> **What to produce**
Return, with both end lines included, exactly what the data below holds from the line with "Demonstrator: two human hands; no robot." through the line with "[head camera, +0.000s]", though not the pictures.

> **Records for the exercise**
══════════════════════════════
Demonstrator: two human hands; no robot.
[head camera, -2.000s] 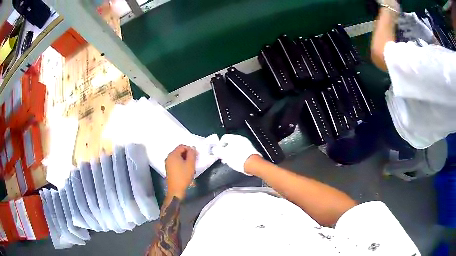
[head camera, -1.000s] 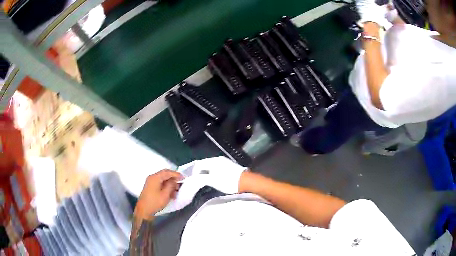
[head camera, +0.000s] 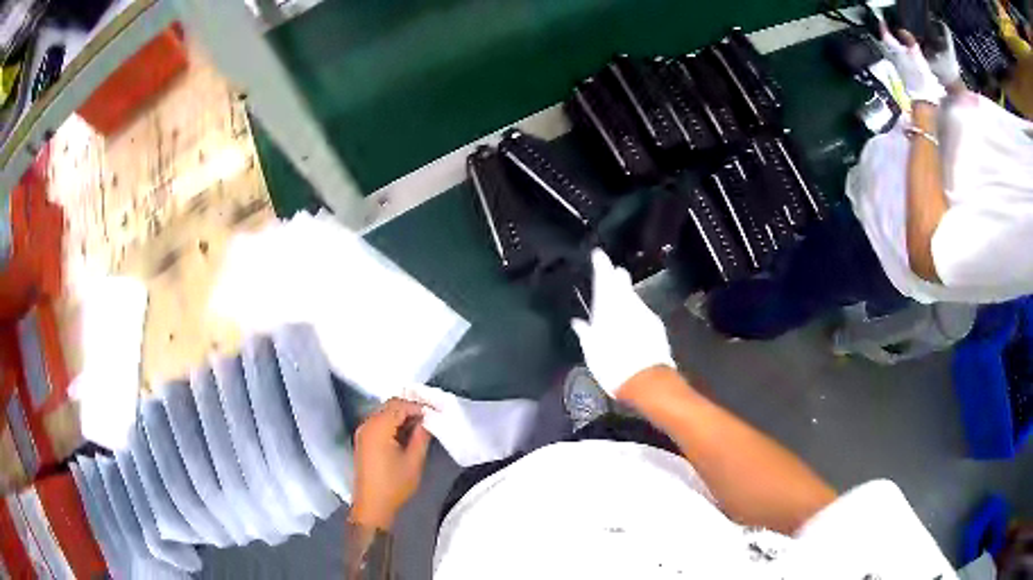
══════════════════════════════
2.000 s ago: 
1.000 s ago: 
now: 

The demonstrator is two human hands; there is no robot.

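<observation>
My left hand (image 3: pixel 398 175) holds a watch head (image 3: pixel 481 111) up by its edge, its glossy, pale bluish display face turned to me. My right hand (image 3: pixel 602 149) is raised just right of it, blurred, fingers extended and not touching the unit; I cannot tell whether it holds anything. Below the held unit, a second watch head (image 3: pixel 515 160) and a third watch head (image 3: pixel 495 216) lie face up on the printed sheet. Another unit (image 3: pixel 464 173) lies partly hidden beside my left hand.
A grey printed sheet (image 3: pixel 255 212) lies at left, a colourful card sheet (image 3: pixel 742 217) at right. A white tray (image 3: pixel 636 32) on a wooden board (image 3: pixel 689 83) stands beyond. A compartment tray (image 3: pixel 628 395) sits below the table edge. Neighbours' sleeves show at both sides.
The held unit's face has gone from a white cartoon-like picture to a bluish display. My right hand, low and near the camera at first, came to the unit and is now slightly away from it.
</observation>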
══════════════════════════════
> **Reply to the exercise**
Demonstrator: two human hands; no robot.
[head camera, -2.000s] 
[head camera, -1.000s] 
[head camera, +0.000s] 

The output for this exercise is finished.